# Jerry Miculek's DVD



## mccoy (Dec 31, 2007)

I got JM's DVD on advanced shooting.
Saw it a coupla times but requires more viewing to sink into.

At first he answers practical questions about details in grip, trigger control, stance, reloading, fast drawing. He definitely suggests to use the pad of the trigger finger. according to him, the joint is inefficient since it leaves too much of the finger outside the guard. This especially in rapid fire. He concludes though that trigger control may vary from person to person and from gun to gun.


Rapid fire: he reccomends to keep the gun cycling when moving from one target to the other. The DVD also contains practical examples at the range. He has a sort of a cronograph hung on his belt measuring lag time between shots. 

DVD is good in that it's real. He tries and shoot a gong with a scoped revolver at 300 yards in a windy day. He misses every round but one.

All in all, a very pleasant and useful viewing.


----------



## Baldy (Jun 21, 2006)

I have his CD on tearing down the S&W revolver and it has a lot of good tips in it. He's the man when it comes to the double action revolver.:smt023


----------



## Guest (Mar 7, 2008)

Whenever I see him shoot I am always impressed with his speed and accuracy. What he does with a revolver truly amazes me. I always think the same thing "imagine if someone broke into his house while he was home".


----------



## Mike Barham (Mar 30, 2006)

That's a shot timer on his belt. Every serious shooter should have one. 

I remain shocked at the number of shooters who have a dozen pistols but no shot timer. Practical shooting is part accuracy and part speed.
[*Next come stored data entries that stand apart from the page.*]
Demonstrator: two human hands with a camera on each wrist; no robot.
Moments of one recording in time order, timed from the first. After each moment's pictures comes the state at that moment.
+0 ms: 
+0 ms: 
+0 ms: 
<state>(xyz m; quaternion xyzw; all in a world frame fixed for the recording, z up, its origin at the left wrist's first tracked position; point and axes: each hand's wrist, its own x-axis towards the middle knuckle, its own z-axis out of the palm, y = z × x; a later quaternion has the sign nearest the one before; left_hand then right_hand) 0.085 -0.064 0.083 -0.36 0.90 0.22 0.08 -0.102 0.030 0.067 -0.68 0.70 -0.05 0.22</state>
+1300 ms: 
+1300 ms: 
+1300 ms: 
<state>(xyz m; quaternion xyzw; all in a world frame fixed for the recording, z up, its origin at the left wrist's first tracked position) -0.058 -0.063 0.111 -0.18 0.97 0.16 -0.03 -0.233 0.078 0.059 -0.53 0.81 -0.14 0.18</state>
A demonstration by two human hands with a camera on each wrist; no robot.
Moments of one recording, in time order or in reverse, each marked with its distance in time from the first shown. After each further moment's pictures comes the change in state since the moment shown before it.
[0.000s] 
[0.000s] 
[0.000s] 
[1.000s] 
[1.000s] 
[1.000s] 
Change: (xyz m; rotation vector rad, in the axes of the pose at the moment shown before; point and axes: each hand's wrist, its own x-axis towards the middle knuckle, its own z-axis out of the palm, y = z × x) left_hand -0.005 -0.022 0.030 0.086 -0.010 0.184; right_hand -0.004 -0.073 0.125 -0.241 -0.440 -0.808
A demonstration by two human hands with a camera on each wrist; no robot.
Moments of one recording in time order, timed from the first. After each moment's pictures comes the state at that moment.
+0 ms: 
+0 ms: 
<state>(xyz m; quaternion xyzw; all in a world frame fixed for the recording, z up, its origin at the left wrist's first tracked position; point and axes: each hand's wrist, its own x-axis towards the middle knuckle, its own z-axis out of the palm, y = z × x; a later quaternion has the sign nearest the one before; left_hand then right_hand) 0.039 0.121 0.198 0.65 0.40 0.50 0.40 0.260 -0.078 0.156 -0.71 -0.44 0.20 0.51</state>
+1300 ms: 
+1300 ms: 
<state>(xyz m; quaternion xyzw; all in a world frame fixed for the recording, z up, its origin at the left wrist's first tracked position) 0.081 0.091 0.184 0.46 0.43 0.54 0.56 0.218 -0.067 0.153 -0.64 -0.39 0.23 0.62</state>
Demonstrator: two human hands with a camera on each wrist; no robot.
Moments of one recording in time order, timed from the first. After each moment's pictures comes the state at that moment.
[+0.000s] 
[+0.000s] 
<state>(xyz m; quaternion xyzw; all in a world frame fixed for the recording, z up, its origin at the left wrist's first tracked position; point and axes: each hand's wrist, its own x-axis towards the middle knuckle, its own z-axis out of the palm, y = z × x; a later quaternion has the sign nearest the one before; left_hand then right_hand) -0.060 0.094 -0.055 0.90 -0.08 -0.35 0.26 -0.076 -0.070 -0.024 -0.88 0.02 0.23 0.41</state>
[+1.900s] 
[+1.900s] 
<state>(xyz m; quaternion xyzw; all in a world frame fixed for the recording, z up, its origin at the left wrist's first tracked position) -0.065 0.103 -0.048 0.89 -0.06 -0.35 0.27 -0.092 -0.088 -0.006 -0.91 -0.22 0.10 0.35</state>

Practical or defensive shooting practice without a timer is like shooting without a target - you have no objective feedback on how well you are doing, or if you are improving.


----------



## mccoy (Dec 31, 2007)

Thanks for the correct definition Mike,
before that, I would have seriously thought a shot timer was a timer hit by a bullet....

I read JM really trained hard to achieve his velocity, things like dry-firing while driving his delivery truck, or shooting 1000 rounds a day (I wonder if that's possible, one should stay up all night demooning, reloading and re-mooning...-what a life ! )


----------